6. Secure Access Policies – Organizations without data center sign-in policies run the risk of security breaches. Having a sign-in policy that requires an escort for visitors, such as vendors, will enable data center managers to know who is entering and exiting the facility at all times.

7. Enforcing Food/Drinks Policies – Liquids pose the greatest risk for shorting out critical computer components. The best way to communicate your data center’s food/drink policy is to post a sign outside the door that states what the policy is, and how vigorously the policy is enforced.

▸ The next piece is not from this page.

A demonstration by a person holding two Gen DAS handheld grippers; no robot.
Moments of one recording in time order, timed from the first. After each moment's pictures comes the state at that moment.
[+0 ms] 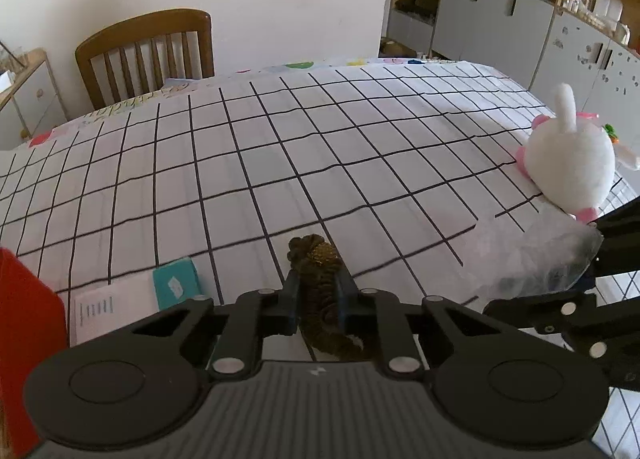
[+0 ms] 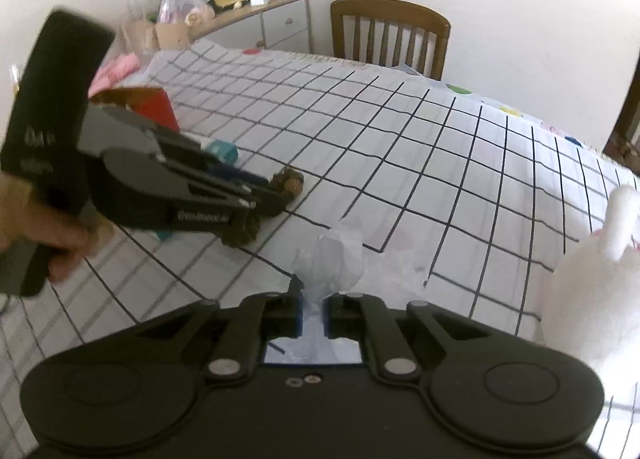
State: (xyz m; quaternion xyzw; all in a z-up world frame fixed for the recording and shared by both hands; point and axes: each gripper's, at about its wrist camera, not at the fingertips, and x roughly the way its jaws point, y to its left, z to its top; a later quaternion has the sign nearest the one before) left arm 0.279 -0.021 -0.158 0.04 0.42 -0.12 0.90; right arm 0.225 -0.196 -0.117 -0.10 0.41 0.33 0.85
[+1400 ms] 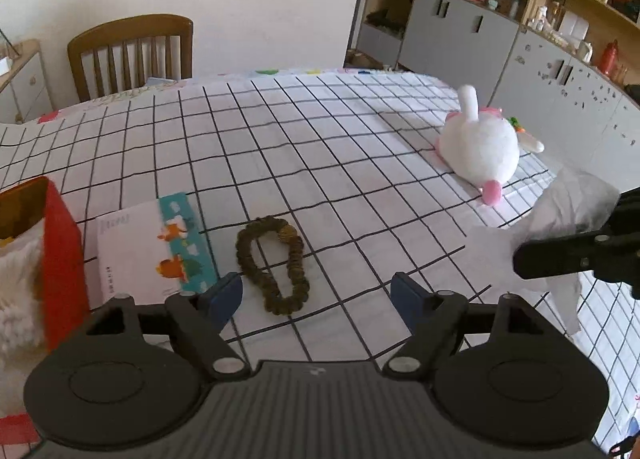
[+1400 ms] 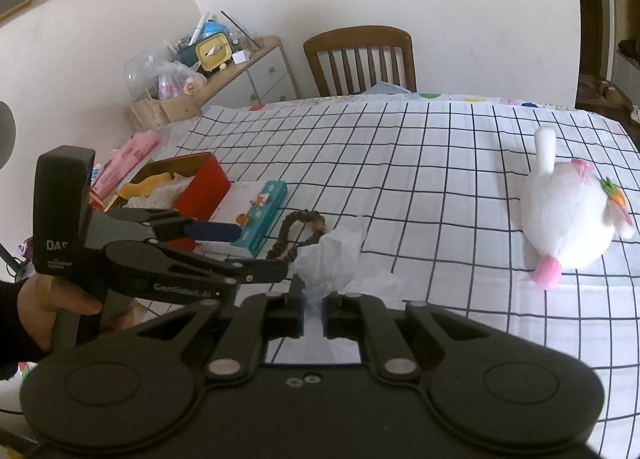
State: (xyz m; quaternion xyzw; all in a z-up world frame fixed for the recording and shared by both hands) left arm 0.192 -0.011 -0.124 0.00 0.41 -0.16 0.90; right arm 0.143 -0.231 -0.060 0.04 0.40 0.30 0.86
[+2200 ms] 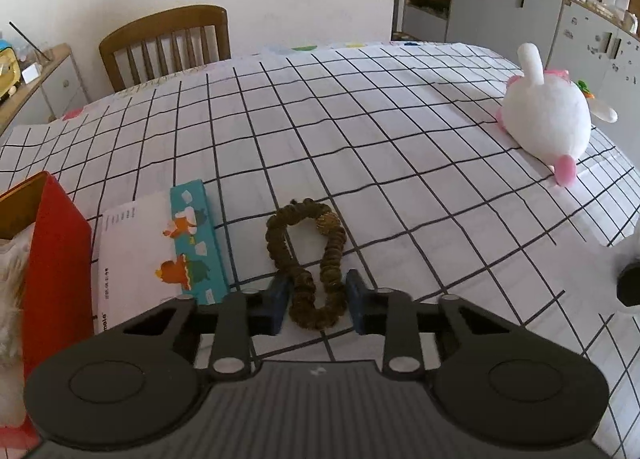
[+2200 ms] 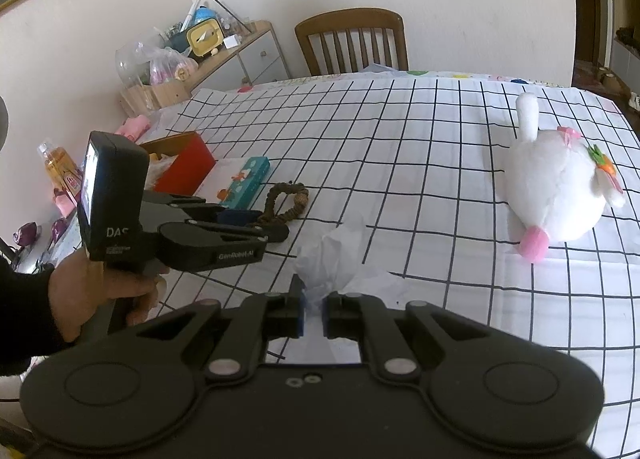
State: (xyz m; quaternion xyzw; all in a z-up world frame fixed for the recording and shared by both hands) left arm 0.218 -0.031 -0.160 0.05 0.42 -0.08 0.90; right arm 0.141 -0.249 -0.075 0.03 0.42 0.30 0.86
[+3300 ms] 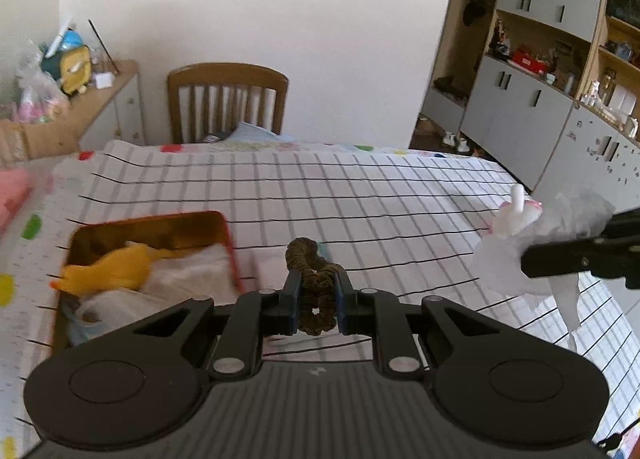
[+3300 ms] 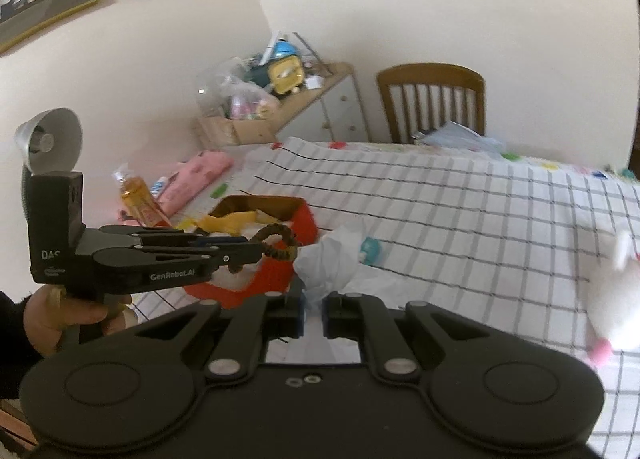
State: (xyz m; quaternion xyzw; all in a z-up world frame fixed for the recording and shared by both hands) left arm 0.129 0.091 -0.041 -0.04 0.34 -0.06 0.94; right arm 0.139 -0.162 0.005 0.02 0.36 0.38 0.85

8. Avoiding Contaminants – Poor indoor air quality can cause unwanted dust particles and debris to enter servers and other IT infrastructure. Much of the problem can be alleviated by having all personnel who access the data center wear antistatic booties, or by placing a mat outside the data center. This includes packing and unpacking equipment outside the data center. Moving equipment inside the data center increases the chances that fibers from boxes and skids will end up in server racks and other IT infrastructure.

Add Your Comments

  • (will not be published)

3 Comments

  1. Rajesh

    good artical

  2. Steve

    I work in the industry and I'm surprised that the articles section from Liebert made no mention of utilizing FACTORY trained technicians for equipment services. For all those out there that think one service organization is as good as the next, see what happens when there's a failure with one of these pieces of equipment and the guy who shows up has no clue what model he's looking at and where and when the required parts would be available!! I could understand the items posted above with out a doubt, but the HUMAN error part is usually related to service/maintenance procedures. Factory service teams only work on their own equipment, which allows them to focus on quality service procedures for the respective equipment. Next time someone who utilizes 3rd party services is conducting preventative maintenance, ask the technician a question like, "during the PM, were the dc and ac capacitors checked and if so, what's the current age and how many years can I expect out of them before proactively replacing?". This a very simple question and the answer can mean the difference between a critical load loss or a systematic shutdown and replacement.